*WHAT TO PRODUCE*: Output, please, exactly those lines of the listing that come before the line with "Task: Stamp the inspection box", along with that line itself.

START DATASET ENTRIES

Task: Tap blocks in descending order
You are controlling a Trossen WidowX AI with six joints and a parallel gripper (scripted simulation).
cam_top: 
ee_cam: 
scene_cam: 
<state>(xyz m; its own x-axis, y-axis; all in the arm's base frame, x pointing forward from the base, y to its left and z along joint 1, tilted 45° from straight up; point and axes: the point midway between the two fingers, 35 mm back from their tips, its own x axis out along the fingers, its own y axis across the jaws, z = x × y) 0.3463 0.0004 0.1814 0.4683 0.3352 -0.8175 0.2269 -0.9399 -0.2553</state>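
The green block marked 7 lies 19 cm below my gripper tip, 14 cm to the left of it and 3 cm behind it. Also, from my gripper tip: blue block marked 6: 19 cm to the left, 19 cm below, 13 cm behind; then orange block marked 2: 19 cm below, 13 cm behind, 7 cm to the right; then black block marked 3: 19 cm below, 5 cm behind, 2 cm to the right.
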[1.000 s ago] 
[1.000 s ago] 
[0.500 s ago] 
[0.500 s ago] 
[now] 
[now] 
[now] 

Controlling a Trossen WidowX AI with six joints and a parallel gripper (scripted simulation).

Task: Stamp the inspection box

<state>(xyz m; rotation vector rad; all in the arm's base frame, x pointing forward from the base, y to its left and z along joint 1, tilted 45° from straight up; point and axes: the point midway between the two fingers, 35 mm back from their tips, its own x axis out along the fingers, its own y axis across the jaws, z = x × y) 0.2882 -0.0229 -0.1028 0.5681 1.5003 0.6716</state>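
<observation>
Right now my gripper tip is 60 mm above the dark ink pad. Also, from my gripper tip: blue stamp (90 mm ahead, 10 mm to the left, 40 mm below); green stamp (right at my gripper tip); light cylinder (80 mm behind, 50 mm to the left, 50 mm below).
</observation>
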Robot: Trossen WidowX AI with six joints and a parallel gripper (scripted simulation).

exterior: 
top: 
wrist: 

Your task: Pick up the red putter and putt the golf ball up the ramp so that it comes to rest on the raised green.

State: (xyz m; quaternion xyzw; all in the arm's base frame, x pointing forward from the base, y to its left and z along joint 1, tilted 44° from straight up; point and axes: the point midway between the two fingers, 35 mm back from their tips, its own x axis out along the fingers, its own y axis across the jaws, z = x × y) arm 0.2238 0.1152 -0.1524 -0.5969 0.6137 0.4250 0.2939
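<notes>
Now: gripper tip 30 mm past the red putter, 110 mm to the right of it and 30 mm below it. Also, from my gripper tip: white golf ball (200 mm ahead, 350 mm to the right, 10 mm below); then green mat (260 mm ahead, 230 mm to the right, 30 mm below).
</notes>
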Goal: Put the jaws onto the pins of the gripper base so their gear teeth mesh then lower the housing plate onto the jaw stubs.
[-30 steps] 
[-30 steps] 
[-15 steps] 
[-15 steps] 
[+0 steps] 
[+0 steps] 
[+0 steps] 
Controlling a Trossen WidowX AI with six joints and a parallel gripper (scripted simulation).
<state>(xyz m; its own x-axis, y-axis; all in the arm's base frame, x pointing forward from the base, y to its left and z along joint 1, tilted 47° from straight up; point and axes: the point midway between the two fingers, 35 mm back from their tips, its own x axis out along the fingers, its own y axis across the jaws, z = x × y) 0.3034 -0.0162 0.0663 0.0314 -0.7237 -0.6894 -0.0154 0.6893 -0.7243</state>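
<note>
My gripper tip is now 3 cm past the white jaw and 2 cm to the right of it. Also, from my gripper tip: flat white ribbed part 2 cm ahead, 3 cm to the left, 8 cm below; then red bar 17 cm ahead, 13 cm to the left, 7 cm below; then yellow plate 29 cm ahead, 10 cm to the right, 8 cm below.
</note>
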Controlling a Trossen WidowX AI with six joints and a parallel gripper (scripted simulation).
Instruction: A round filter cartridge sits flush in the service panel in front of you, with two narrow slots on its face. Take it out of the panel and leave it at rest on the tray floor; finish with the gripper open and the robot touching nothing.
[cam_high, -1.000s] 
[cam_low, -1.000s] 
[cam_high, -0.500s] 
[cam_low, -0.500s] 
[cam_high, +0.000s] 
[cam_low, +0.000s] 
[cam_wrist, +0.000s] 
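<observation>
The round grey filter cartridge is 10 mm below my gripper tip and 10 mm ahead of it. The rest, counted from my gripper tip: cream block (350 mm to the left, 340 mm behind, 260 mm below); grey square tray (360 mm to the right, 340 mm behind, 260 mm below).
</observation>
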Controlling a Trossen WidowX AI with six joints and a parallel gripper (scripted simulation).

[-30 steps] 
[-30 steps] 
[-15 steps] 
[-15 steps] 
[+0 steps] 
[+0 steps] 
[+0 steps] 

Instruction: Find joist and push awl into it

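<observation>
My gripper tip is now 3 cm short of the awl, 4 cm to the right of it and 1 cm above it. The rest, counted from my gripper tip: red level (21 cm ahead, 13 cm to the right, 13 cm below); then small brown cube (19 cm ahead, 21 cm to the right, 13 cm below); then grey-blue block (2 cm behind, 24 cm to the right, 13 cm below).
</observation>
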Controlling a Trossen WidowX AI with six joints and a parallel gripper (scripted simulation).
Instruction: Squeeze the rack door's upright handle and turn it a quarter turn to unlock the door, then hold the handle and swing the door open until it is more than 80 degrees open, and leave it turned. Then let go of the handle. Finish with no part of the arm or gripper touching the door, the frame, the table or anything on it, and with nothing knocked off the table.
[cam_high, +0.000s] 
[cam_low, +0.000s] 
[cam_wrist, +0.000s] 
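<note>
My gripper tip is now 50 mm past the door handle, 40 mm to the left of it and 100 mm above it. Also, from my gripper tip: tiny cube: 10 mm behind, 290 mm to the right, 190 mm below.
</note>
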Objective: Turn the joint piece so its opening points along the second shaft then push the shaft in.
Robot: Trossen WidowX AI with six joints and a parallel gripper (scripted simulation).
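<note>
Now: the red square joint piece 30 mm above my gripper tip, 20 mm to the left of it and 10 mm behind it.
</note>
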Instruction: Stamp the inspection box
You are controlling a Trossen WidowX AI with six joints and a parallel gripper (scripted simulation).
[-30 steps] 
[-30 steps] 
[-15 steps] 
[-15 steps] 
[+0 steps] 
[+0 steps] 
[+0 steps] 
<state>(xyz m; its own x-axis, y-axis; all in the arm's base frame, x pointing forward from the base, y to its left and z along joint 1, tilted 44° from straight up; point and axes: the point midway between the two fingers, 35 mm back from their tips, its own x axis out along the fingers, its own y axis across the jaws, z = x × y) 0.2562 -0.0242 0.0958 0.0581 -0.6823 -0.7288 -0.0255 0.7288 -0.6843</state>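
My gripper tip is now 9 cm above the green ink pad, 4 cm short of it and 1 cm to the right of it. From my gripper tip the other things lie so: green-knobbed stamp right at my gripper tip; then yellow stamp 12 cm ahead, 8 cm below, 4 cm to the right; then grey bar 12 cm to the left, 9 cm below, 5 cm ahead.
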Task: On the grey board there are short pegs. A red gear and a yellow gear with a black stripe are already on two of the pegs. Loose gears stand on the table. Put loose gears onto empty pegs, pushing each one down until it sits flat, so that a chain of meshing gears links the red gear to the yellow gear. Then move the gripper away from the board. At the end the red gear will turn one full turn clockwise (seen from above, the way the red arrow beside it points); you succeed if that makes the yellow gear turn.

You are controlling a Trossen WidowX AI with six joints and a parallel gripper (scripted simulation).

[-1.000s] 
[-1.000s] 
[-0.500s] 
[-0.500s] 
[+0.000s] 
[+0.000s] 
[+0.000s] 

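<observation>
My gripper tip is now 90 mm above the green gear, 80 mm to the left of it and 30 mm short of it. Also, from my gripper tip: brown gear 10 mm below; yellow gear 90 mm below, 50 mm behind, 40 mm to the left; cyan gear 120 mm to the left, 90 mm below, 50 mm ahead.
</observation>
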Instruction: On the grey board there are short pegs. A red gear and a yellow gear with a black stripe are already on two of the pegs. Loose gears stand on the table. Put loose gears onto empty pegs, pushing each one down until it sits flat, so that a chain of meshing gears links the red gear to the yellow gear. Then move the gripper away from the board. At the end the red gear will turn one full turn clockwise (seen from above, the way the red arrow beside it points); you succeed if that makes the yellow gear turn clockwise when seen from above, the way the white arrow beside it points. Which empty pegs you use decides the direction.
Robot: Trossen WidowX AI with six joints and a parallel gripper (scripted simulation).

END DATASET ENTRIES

*EXPECTED OUTPUT*:
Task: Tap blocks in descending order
You are controlling a Trossen WidowX AI with six joints and a parallel gripper (scripted simulation).
cam_top: 
ee_cam: 
scene_cam: 
<state>(xyz m; its own x-axis, y-axis; all in the arm's base frame, x pointing forward from the base, y to its left and z along joint 1, tilted 45° from straight up; point and axes: the point midway between the two fingers, 35 mm back from their tips, its own x axis out along the fingers, its own y axis across the jaws, z = x × y) 0.3463 0.0004 0.1814 0.4683 0.3352 -0.8175 0.2269 -0.9399 -0.2553</state>
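The green block marked 7 lies 19 cm below my gripper tip, 14 cm to the left of it and 3 cm behind it. Also, from my gripper tip: blue block marked 6: 19 cm to the left, 19 cm below, 13 cm behind; then orange block marked 2: 19 cm below, 13 cm behind, 7 cm to the right; then black block marked 3: 19 cm below, 5 cm behind, 2 cm to the right.
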[1.000 s ago] 
[1.000 s ago] 
[0.500 s ago] 
[0.500 s ago] 
[now] 
[now] 
[now] 

Controlling a Trossen WidowX AI with six joints and a parallel gripper (scripted simulation).

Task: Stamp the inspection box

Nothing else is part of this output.